**DATA BLOCK:**

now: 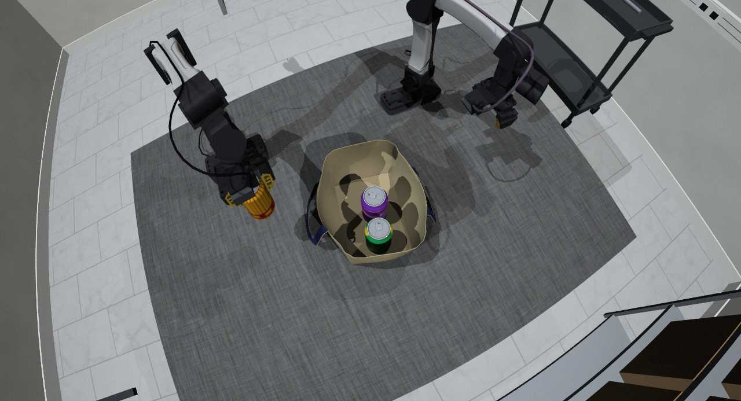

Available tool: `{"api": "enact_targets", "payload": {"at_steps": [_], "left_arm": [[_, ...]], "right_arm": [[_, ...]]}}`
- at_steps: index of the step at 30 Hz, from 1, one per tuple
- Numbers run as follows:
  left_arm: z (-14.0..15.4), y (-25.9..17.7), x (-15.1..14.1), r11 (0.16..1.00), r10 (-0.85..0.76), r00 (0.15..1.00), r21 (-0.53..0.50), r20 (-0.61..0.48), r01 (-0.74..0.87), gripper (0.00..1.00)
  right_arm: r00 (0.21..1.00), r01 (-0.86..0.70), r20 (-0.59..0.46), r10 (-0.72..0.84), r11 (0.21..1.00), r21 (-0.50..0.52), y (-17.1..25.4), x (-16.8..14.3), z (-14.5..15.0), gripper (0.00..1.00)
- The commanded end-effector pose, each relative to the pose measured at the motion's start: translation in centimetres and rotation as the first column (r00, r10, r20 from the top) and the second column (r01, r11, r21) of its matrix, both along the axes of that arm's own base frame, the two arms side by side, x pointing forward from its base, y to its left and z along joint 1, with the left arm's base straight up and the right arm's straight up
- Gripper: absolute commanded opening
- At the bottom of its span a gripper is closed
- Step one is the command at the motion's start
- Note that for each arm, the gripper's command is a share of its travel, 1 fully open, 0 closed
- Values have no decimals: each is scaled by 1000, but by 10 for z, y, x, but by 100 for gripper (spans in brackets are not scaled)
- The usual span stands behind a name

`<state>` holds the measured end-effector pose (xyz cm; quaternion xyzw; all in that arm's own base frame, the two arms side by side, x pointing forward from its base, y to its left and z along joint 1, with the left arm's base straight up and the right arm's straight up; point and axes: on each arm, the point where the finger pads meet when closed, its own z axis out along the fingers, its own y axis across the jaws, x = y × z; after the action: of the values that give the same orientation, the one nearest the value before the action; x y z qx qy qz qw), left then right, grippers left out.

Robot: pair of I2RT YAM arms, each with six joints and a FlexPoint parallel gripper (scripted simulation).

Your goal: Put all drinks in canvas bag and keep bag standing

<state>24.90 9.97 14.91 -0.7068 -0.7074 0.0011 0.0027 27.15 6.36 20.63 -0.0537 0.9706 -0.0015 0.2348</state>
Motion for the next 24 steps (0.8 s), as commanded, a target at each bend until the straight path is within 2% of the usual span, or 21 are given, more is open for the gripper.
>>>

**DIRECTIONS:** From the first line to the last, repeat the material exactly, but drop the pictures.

**RESPONSE BELOW:**
now: 

Available tool: `{"api": "enact_targets", "payload": {"at_steps": [_], "left_arm": [[_, ...]], "right_arm": [[_, ...]]}}`
- at_steps: index of the step at 30 Hz, from 1, one per tuple
- Numbers run as follows:
  left_arm: z (-14.0..15.4), y (-25.9..17.7), x (-15.1..14.1), r11 (0.16..1.00), r10 (-0.85..0.76), r00 (0.15..1.00), r21 (-0.53..0.50), r20 (-0.61..0.48), r01 (-0.74..0.87), gripper (0.00..1.00)
  right_arm: r00 (0.21..1.00), r01 (-0.86..0.70), r20 (-0.59..0.46), r10 (-0.72..0.84), r11 (0.21..1.00), r21 (-0.50..0.52), y (-17.1..25.4), x (-16.8..14.3), z (-14.5..15.0), gripper (0.00..1.00)
- The commanded end-effector pose, each relative to the pose measured at the motion's start: translation in centimetres and rotation as the first column (r00, r10, r20 from the top) and the second column (r01, r11, r21) of its matrix, both along the axes of that arm's own base frame, the two arms side by side, x pointing forward from its base, y to its left and z along joint 1, with the left arm's base straight up and the right arm's straight up
- Gripper: absolute commanded opening
- At the bottom of its span a gripper is closed
- Step one is the command at the motion's start
- Note that for each arm, the gripper's command is a share of its travel, 1 fully open, 0 closed
- Values have no decimals: each is scaled by 1000, but by 10 for z, y, x, but by 100 for gripper (spans in brackets are not scaled)
- The usual span stands behind a name

`<state>` holds the measured end-effector pose (xyz cm; quaternion xyzw; all in that arm's own base frame, the two arms side by side, x pointing forward from its base, y to its left and z along joint 1, with the left arm's base straight up and the right arm's straight up; point and axes: on each arm, the point where the finger pads meet when closed, its own z axis out along the fingers, its own y axis across the jaws, x = y × z; after the action: of the values that give the same orientation, the one nearest the value before the action; x y z qx qy qz qw), left then right, grippers left out.

Robot: pair of I2RT YAM arms, each with six joints and a FlexPoint parallel gripper (scripted simulation).

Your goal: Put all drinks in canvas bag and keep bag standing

<state>24.90 9.97 14.91 -0.7068 -0.7074 0.0011 0.0027 27.15 6.36 20.63 -0.0537 0.9706 -0.0015 0.2348</state>
Motion for the next 24 steps (0.8 s), as commanded, a target at each bend until the straight path is within 2% of the usual span, or 21 are given, more is open for the gripper.
>>>

No additional response is required.